Today’s Progress Struck by the difference in tone of the speeches of presidents Obama and Trump as reported on last night’s news I decided to do a very quick bit of frequency analysis tonight. You can find the code in this new repo
Thoughts A fun side project.
Today’s Progress Great progress. Fixed the database write issue. Created code to test for an extra column to the right of station names in output CSV file. Pushed v1.3 of the scraper to the repo.
Thoughts A much more positive night!
Today’s Progress Back on my main project tonight. Struggled to debug a script in Python to write to the database. Two out of three table writes are ok but the main table one is causing problems. Need to find a couple of hours back to back to sort it out tomorow.
Thoughts Going in circles tonight.
Today’s Progress Was bad today. Instead of fixing my scraper to cope with malformed / inconsistently formed PDFs which break it when I try to process one, I jumped to another scraping programme for a bit of a change.
Thoughts I must come back to the first project tomorrow. No excuses.
Today’s Progress Moved the code to drop and create SQL tables to a function, and commented out the call to it to stop existing data being lost. Started to create a routine to convert old performance reports. I have one downloaded. I have been promised others.
Thoughts I need to test the code on the new report which will be released w/c 2017-Jan-09. Then it will be essentially complete. Need to decide on my next project - probably a Twitter one.
Today’s Progress Created second and third DB tables, and linked these through foreign keys. Wrote code to extract the overall monthly performance percentages. Stored these in the Percentages table. Amended the main table so that it stores fewer fields but a pointer to the Periods table in which I store the definition of years, periods and dates covered by each report.
Thoughts A couple of hours well spent.
Today’s Progress Added and tested code to create a SQLite database and populate the main table of monthly data per station. Still to create a linked table to store both the period definition (e.g. 9 = 13 Nov to 10 Dec) and the overall network performance
Thoughts Managed over an hour again but too tired tonight to do more.
Today’s Progress: Tidied a litte code. Worked on getting the Git files sorted and pushing those to the repo below. Also forked and published this repo.
Thoughts Unsettled by being thrown into VI editor for the first time since about 1998! Pleased that I’ve created a first public version.

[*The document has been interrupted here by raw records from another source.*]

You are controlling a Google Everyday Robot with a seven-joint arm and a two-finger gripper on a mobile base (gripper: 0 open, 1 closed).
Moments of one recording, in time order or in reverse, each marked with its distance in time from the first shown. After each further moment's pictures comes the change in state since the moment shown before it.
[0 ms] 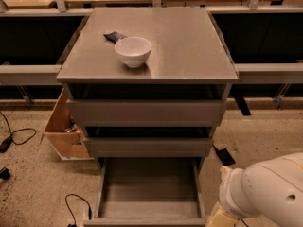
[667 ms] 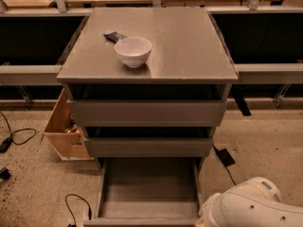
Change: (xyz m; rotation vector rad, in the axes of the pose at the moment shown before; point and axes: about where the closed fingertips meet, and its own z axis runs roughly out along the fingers) arm 0.019 0.052 0.137 -0.160 -0.027 0.047
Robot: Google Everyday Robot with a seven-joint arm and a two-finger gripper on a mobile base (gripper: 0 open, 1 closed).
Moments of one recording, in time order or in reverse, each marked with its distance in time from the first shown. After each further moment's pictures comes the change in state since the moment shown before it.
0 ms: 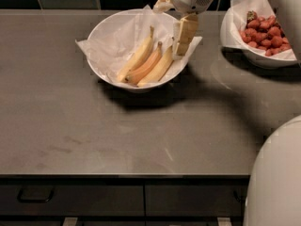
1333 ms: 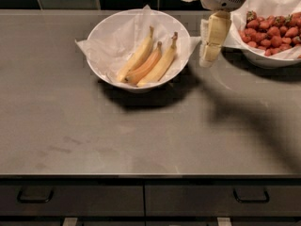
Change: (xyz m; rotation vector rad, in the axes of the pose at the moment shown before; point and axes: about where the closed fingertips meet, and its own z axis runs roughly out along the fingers) arm 0.014 0.054 -0.056 0.058 0.099 0.132
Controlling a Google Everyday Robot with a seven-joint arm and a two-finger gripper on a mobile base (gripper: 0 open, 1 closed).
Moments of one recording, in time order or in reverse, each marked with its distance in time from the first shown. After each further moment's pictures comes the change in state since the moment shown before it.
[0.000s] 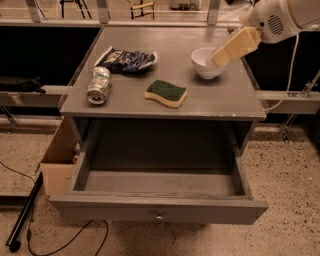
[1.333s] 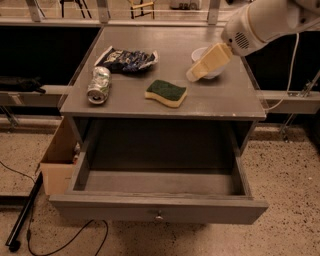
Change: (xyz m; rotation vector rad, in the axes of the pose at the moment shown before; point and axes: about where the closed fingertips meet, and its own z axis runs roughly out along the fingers) arm 0.010 0.004 0.062 -0.013 0.071 0.012
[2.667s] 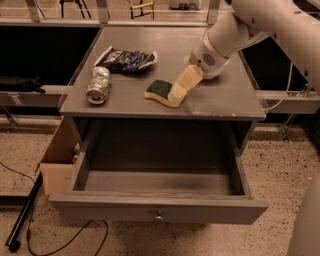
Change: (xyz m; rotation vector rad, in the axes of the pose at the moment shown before) arm 0.008 0.041 0.098 -0.293 0.102 -0.117
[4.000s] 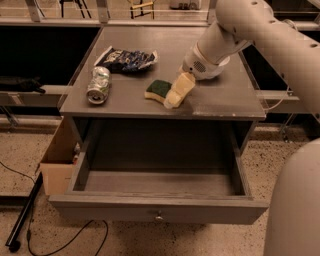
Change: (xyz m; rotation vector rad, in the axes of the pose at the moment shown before) arm 0.013 -0.009 0.037 -0.037 0.064 0.018
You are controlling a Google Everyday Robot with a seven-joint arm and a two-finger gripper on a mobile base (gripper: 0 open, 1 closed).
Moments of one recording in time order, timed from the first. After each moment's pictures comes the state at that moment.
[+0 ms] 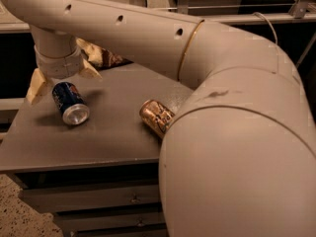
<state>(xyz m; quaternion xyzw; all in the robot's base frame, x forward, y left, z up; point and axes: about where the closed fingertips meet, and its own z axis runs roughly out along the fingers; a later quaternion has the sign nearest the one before) 0.581 0.224 0.853 -0.31 0.94 0.07 0.11</state>
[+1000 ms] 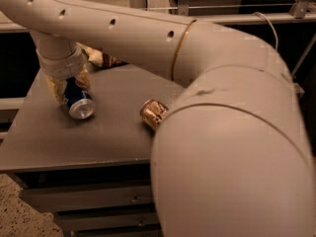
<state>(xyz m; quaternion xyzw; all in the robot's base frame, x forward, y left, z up) 0.592 0.213 0.847 -0.32 0.94 0.03 0.11</state>
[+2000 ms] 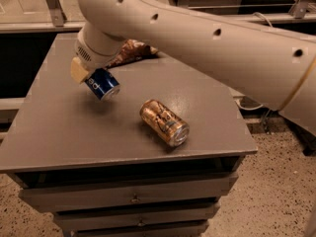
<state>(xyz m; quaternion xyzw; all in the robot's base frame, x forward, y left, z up) 0.608 0.169 0.900 -0.43 0.84 0.13 0.31</state>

Link(s) to work You can find the project on my Github Repo
Today’s Progress: Worked on my railways data scraper in Python. Strung all test progs together into one combined programme. Archived the test scripts. the combined programme worked straight off. Will push v1 to github tomorrow, I promise.
Thoughts Pleased that the parts of the programme came together without issue.
Today’s Progress: I signed up for the PDFTables API (see Day 1). I got the PDF to CSV conversion via API working. Now it retrieves a CSV file and saves that. I created an initial data extraction from CSV but it is still quite rough.
Thoughts: I chose CSV as, having tested the alternative file formats that the API returns, it seems easier to work with than XSLX or XML in this case due to the weird format of the original PDF.
Today’s Progress: Started my first #100DaysOfCode project today. Its purpose is to make railway performance data available as open data and over time. To do that, I need to scrape PDFs, extract data via PDFTables and put that into #SQLITE database, and finally visualise it. I might try to create an API too. I got the first part started. Found the target link on the page, followed it, grabbed the name of the PDF, stored that, and downloaded the PDF itself.
Thoughts: Having been doing no coding for what feels like years (but is more like months) it feels good to be back working on a project. This builds on the four Coursera python courses I studied over xmas and New Year.